Exonum introduces additional layer over database to handle transaction and block atomicity.

Patches

Patch is a set of serial changes that should be applied to the low-level storage atomically. A patch may include two types of operations: put a value addressed by a key, or delete a value by a key.

Snapshots

Snapshot fixes the storage state at the moment of snapshot creation and provides a read-only API to it. Even if the storage state is updated, the snapshot still refers to the old table content.

Forks

Forks implement the same interfaces as the database underneath, transparently wrapping the real data storage state, and some additional changes. Every fork is based on the storage snapshot. From the outer point of view, the changes are eagerly applied to the data storage; however, these changes are stored directly in the fork and may be easily rolled back. Moreover, there may be different forks of the same database snapshot.
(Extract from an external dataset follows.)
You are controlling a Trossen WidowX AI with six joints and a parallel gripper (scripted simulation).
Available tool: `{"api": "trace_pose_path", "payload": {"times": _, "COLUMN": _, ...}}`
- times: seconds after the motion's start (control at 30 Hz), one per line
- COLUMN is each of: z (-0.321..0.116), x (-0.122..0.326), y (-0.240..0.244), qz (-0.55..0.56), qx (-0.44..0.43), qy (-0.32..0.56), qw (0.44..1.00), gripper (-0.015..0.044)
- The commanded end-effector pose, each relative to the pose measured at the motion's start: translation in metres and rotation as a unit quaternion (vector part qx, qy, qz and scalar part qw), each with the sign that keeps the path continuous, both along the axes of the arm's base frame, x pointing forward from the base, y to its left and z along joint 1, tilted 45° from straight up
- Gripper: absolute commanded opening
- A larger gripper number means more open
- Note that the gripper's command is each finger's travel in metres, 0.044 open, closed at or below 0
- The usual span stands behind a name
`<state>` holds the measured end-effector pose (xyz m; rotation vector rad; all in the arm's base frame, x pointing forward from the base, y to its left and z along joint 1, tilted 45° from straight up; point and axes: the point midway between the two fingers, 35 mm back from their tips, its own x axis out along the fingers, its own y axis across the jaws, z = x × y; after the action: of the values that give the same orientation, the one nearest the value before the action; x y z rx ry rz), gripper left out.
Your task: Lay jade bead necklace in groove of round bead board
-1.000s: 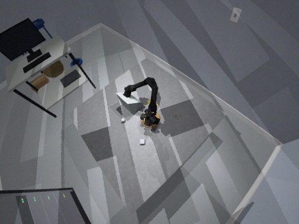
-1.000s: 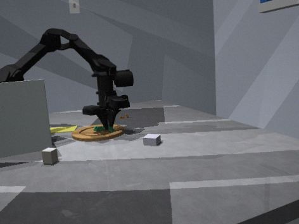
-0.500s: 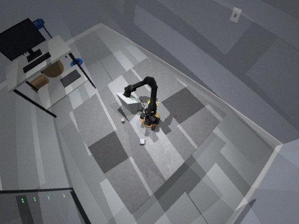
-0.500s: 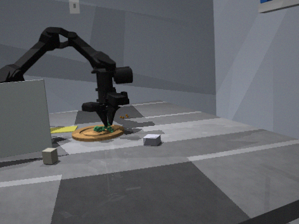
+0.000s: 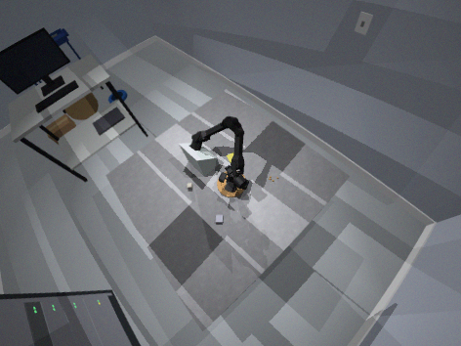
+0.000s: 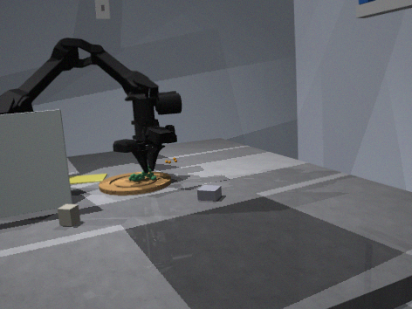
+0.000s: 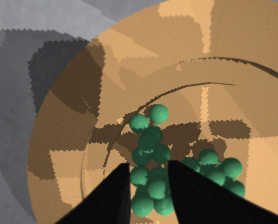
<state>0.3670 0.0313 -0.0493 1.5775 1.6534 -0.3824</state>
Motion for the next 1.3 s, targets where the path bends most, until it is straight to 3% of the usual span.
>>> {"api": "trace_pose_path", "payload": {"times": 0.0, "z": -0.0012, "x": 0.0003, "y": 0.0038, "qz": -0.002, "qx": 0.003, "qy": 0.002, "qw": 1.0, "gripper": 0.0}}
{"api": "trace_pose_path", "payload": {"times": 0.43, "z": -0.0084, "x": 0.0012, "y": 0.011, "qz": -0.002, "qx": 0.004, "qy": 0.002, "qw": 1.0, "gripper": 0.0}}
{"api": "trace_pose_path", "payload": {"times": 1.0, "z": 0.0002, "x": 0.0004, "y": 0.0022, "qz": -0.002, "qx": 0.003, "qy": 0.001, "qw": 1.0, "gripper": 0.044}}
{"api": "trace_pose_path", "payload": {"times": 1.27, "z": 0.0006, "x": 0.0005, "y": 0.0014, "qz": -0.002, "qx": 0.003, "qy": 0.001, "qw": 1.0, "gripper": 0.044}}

Forks are used during transaction and block processing. A fork is successively passed to each transaction in the block to accumulate changes produced by the transactions, in a patch. If one of transactions in the block quits with an unhandled exception (i.e., raises panic) during execution, its changes are promptly rolled back, so that execution of the following transactions continues normally.

System Tables

The core maintains tables that are used for core blockchain functionality:

  • transactions: MapIndex
    Represents a map from transaction hash into raw transaction structure.
  • transactions_locations: MapIndex
    Keeps the block height and tx position inside block for every transaction hash.
  • blocks: MapIndex
    Stores block object for every block height.
  • block_hashes_by_height: ListIndex
    Saves a block hash that has the requested height.
  • block_transactions: ProofListIndex
    Group of tables keyed by the block height. Each table keeps a list of transactions for the specific block.
  • precommits: ListIndex
    Group of tables keyed by the block hash. Each table stores a list of validators’ precommits for the specific block.
  • configs: ProofMapIndex
    Stores the configurations content in JSON format, using its hash as a key.
  • configs_actual_from: ListIndex
    Builds an index to quickly get a configuration activating at a specific height.

Indexing

Unlike relational databases, Exonum does not support indices over fields of table elements as a first-class entity. However, it is possible to create additional tables with indexing semantics and update their content together with the tables being indexed.

Example

The system table block_transactions stores a list of transactions for every block. transactions_locations is an auxiliary table that provides an index to quickly lookup block_transactions by a transaction hash.